In October 2014, 43 people died in a snowstorm at the Thorung La Pass, the highpoint of the Annapurna circuit, which was Nepal’s worst ever tourism accident. Most of the dead were Nepalese trekking workers, but some were trekkers from Canada, India, Israel, Japan, Poland, Slovakia and Vietnam.
The president of the Trekking Agents’ Association of Nepal, Ramesh Dhamala, remarked that “guides are not properly trained and many lack safety ideas on how to respond to such situations.” Efforts are afoot to rectify this problem.
The International Climbing and Mountaineering Federation, which is known by its French name of Union Internationale des Associations d’Alpinisme (UIAA), recently conducted a week-long programme for experienced Nepalese trainers that was led by Steve Long, chairman of the UIAA Training Standards Panel.
There were 10 trainers on this occasion, with 30 in the past. Some were veterans of Everest.
The aim of the programme is to enable trainers to deliver instruction in a qualification for trek leaders, an effort that has spanned several years.

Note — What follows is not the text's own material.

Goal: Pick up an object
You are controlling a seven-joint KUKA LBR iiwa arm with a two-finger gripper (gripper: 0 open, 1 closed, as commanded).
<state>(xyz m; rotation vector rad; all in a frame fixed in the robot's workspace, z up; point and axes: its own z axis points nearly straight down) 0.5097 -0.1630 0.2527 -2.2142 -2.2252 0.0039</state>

Qualifications will begin to be issued in 2016. The Nepal Mountaineering Association and Nepal National Mountain Guides Association are also involved. Funding came from the Petzl Foundation, whose aims are accident preservation, conservation and scientific research with regards to mountains.
The Petzl company, of which it is an offshoot, manufactures around 600 items of climbing and caving equipment.
The qualification will cover leadership skills and basic mountaineering.
It will include high altitude skills such as avalanche, glacier, simple rock and snow climbing, Long explained that it will ensure that leaders can make reliable mountaineering judgements on such matters as acclimatisation, altitude sickness, avalanche potential and landslides.
This requires dynamic risk assessment and party management skills.